Konsumsi air suatu tanaman dapat didefinisikan sebagai jumlah air yang diperlukan untuk memenuhi kehilangan air melalui evapotranspirasi (Hedi, 2010). Evapotranspirasi terdiri atas dua proses yaitu evaporasi dan transpirasi. Jumlah evapotranspirasi kumulatif selama pertumbuhan tanaman yang harus dipenuhi oleh air irigasi, dipengaruhi oleh jenis tanaman, radiasi surya, sistem irigasi, lamanya pertumbuhan, hujan, dan faktor lainnya. Jumlah air yang ditranspirasikan tanaman bergantung pada jumlah lengas yang tersedia di daerah perakaran, suhu dan kelembaban udara, kecepatan angin, intensitas dan lama penyinaran, tahapan pertumbuhan, serta tipe daun (Satar, 2010). Menurut Sintia (2008) beberapa faktor yang mempengaruhi konsumsi air pada tanaman adalah jenis, bentuk, dan umur tanaman, lokasi dan kondisi sekitar tanaman, jenis media tanam, musim, dan ukuran pot.
(1) Jenis, Bentuk, dan Umur Tanaman
Beberapa jenis tanaman berdasarkan konsumsi airnya adalah tanaman yang perlu air dalam jumlah banyak, tanaman yang perlu air dalam jumlah sedang, dan tanaman yang perlu air dalam jumlah yang sedikit. Bentuk daun juga harus diperhatikan, jika daun besar dan tipis maka tidak tahan pada kondisi kering karena proses transpirasi yang tinggi, dan jika pada daun terdapat lapisan lilin maka tanaman tahan pada kondisi kering karena proses tranpirasi tertahan dengan lapisan lilin tersebut.
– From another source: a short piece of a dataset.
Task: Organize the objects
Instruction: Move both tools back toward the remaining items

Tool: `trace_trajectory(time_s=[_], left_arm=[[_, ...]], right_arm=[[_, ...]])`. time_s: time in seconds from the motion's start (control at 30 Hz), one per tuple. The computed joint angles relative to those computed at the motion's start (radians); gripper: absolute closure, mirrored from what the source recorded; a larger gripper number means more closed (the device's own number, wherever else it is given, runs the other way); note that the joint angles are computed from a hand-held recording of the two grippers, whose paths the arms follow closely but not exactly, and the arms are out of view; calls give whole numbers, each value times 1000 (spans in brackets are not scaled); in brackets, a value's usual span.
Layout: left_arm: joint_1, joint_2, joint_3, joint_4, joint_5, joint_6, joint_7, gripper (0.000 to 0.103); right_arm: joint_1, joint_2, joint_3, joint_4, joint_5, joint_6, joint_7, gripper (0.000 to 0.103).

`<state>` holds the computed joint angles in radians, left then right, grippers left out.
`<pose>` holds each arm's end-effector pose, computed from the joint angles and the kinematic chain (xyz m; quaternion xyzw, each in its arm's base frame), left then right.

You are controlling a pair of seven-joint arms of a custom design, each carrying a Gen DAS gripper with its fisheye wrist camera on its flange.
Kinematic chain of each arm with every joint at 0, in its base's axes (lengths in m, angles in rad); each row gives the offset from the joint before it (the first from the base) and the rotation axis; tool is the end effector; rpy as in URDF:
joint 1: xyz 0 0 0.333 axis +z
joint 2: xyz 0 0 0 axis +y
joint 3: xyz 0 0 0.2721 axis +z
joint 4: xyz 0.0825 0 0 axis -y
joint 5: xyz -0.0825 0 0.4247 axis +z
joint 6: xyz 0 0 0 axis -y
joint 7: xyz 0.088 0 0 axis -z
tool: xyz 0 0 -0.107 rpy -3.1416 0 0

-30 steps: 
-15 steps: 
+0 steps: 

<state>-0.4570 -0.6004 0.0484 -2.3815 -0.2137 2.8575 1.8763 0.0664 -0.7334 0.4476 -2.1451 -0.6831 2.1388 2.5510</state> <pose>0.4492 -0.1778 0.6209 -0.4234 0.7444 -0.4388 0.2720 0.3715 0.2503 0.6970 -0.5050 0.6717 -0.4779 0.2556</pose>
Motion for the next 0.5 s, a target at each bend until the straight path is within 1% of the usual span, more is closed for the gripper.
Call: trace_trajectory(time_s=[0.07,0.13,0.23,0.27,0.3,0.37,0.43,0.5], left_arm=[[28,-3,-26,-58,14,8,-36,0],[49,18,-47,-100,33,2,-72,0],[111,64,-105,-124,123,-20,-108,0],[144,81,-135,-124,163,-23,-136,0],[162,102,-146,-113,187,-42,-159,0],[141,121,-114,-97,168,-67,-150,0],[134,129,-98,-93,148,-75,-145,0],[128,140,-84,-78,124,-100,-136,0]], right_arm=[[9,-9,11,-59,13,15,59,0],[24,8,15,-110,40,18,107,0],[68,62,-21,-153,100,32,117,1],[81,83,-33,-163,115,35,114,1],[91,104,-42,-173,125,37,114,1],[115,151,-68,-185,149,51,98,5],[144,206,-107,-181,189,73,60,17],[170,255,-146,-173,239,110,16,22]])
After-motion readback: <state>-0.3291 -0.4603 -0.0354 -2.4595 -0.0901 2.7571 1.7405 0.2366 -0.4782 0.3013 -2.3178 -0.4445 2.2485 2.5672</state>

(2) Lokasi dan Kondisi Sekitar Tanaman
Tanaman yang ditanam di bawah naungan akan berbeda konsumsi airnya dengan tanaman yang ditanam langsung terkena sinar matahari.
(3) Jenis Media Tanam
Media adalah tempat menopangnya tanaman dan merupakan material yang langsung bersentuhan dengan akar. Oleh karena itu, penting mengetahui sifat media terhadap daya pegang air. Media tanam yang digunakan harus sesuai dengan jenis tanaman yang akan ditanam.
(4) Musim
Saat musim kemarau tentunya tanaman lebih banyak membutuhkan air dibandingkan saat musim hujan.
(5) Ukuran Pot
Hal ini terkait dengan kelembaban media dalam pot. Pot kecil akan mempunyai tingkat kelembaban yang lebih kecil jika dibandingkan dengan media pada pot yang besar. Pot besar juga mempunyai kelebihan dalam pertumbuhan akar tanaman. Banyaknya ruang yang tersedia dapat memberikan ruang yang cukup untuk bernafasnya akar, sehingga akar optimum untuk menyerap air.
Gandakoesoemah (1975) menyatakan ada empat cara penetapan kesatuan untuk menyatakan konsumsi air pada suatu kesatuan luas, yaitu: (1) menurut tinggi air yang dibutuhkan untuk sebidang tanah yang ditanami (banyaknya air = tinggi air x luas lahan), (2) volume air yang dibutuhkan pada kesatuan luas untuk sekali penyiraman atau untuk selama pertumbuhannya (m3/ha), (3) kesatuan pengaliran air yaitu kesatuan volume dalam kesatuan waktu pengalirannya untuk kesatuan luas (liter/detik/hektar), dan (4) menentukan luas tanaman yang dapat diairi oleh pengaliran air yang banyaknya tertentu (duty of water) (1 second food = 28.3 liter/detik untuk A ha).